As stated above, the primary focus of the hedge program is to protect regulatory and rating agency capital
from equity market movements. Hedge ineffectiveness, along with other aspects not directly hedged (including
unexpected policyholder behavior), may cause losses of regulatory or rating agency capital. Regulatory and
rating agency capital requirements may move disproportionately (i.e., they may change by different amounts as
market conditions and other factors change), and, therefore, could also cause our hedge program to not realize its
key objective of protecting both regulatory and rating agency capital from equity market movements.
For VIAC, our guarantee and overlay equity hedges resulted in a loss of approximately $900 million for the
year ended December 31, 2014, which was offset by the equity market decrease in AG43 reserves in excess of
reserves for cash surrender value of approximately $1 billion for the year ended December 31, 2014. Changes in
statutory reserves due to equity and equity hedges for VIAC include the effects of non-affiliated reinsurance for
variable annuity policies, but exclude the effect of the affiliated reinsurance transaction associated with the
GMIB and GMWBL riders. Substantially all of the CBVA business was written by VIAC. In addition to equity
hedge results and change in reserves due to the impact of equity market movements, statutory income includes
fee income, investment income and other income offset by benefit payments, operating expenses and other costs
as well as impacts to reserves and hedges due to effects of time and other market factors.

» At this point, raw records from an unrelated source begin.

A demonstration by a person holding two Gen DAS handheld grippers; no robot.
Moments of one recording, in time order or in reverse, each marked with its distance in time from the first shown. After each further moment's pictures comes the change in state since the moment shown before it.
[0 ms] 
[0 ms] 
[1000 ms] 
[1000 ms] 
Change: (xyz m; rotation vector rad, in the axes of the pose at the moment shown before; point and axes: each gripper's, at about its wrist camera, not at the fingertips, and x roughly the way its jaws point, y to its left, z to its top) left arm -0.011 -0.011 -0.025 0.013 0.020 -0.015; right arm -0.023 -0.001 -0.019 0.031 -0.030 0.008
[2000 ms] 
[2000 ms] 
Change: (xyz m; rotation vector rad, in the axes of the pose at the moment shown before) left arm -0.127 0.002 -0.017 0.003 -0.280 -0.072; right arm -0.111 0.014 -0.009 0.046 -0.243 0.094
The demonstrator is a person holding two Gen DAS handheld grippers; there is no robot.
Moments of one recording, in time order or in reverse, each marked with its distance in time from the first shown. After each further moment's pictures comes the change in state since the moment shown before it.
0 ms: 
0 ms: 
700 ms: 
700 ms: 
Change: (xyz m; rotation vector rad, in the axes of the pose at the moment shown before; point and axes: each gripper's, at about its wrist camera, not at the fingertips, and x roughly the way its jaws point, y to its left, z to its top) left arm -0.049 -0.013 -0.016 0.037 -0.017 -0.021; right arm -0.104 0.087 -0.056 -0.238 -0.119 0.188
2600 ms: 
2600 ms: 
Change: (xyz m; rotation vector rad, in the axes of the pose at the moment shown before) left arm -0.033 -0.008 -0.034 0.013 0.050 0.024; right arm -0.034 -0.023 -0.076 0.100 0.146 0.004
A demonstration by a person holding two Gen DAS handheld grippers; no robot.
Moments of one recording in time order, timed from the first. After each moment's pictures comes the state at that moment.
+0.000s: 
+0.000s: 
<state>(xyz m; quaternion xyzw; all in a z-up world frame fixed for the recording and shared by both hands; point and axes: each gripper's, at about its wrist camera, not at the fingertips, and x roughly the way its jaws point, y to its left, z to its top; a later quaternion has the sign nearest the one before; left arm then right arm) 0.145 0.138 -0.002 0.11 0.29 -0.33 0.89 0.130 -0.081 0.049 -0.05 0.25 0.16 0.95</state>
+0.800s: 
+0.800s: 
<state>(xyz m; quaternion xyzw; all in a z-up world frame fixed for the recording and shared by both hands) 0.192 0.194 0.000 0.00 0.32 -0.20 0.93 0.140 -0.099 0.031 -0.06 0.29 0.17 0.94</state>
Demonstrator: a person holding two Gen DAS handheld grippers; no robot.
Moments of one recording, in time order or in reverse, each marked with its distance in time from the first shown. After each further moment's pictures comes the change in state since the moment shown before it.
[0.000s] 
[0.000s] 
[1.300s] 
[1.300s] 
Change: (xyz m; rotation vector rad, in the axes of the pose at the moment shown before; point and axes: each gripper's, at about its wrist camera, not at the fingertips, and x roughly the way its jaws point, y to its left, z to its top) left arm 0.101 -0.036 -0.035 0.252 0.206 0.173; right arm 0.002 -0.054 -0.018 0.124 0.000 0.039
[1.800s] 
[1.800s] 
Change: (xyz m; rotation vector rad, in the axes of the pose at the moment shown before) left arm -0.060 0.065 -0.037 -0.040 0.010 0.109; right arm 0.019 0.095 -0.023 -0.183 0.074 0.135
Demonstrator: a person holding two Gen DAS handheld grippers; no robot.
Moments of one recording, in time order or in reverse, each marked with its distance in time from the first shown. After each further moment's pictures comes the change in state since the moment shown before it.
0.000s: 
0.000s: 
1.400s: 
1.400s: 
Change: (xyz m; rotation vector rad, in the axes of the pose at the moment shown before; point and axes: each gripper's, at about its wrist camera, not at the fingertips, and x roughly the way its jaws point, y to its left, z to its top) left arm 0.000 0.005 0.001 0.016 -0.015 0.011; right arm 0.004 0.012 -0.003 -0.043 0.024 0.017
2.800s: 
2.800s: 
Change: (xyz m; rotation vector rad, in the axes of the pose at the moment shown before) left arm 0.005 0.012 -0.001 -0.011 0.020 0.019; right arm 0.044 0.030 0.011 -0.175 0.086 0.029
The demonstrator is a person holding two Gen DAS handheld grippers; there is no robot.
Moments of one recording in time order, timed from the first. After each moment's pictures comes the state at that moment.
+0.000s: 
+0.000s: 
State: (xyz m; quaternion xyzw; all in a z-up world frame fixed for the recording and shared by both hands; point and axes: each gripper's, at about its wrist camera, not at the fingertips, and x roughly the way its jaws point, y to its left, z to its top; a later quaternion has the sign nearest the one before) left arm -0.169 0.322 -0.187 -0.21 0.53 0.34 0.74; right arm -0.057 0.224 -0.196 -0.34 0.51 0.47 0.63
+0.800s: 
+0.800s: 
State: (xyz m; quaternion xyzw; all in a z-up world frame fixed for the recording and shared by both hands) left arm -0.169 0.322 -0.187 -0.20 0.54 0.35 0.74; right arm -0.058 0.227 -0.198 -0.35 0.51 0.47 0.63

As U.S. GAAP accounting differs from the methods used to determine regulatory reserves and rating agency
capital requirements, our hedge programs may result in immediate impacts that may be lower or higher than the
regulatory impacts illustrated above. The following table summarizes the estimated net impacts to U.S. GAAP
earnings pre-tax in our CBVA segment, which is the sum of the increase or decrease in U.S. GAAP reserves and
the hedge gain or loss from our CHO program and the Variable Annuity Guarantee Hedge Program for various
shocks in both equity markets and interest rates. This reflects the hedging we had in place at the close of business
on December 31, 2014 in light of our determination of risk tolerance at that time, which, as noted above, we
assess periodically.
As of December 31, 2014
($ in millions) Equity Market (S&P 500) Interest Rates
-25% -15% -5% +5% +15% +25% -1% +1%
Total estimated earnings sensitivity ............ $750 $450 $100 $(200) $(550) $(750) $(450) $250
The foregoing sensitivities illustrate the impact of the indicated shocks on the first market trading day
following December 31, 2014 and give effect to dynamic rebalancing over the course of the shock events. The
estimates of equity market shocks reflect a shock to all equity markets, domestic and global, of the same
magnitude. The estimates of interest rate shocks reflect a shock to rates at all durations (a “parallel” shift in the
yield curve). We regularly monitor and refine our hedge program targets in line with our primary goal of
protecting regulatory and rating agency capital. It is possible that further changes to our hedge program will be
made and those changes may either increase or decrease earnings sensitivity. Liabilities are based on U.S. GAAP
reserves and embedded derivatives, with the latter excluding the effects of nonperformance risk. DAC is
amortized over estimated gross revenues, which we do not expect to be volatile, however, volatility could be
driven by loss recognition. Hedge Gain / (Loss) impacting the above estimated earnings sensitivity includes both
the Variable Annuity Guarantee Hedge Program and the CHO program and assumes that hedge positions can be
rebalanced during the market shock and that the performance of the derivative contracts reasonably matches the
performance of the contract owners’ variable fund returns.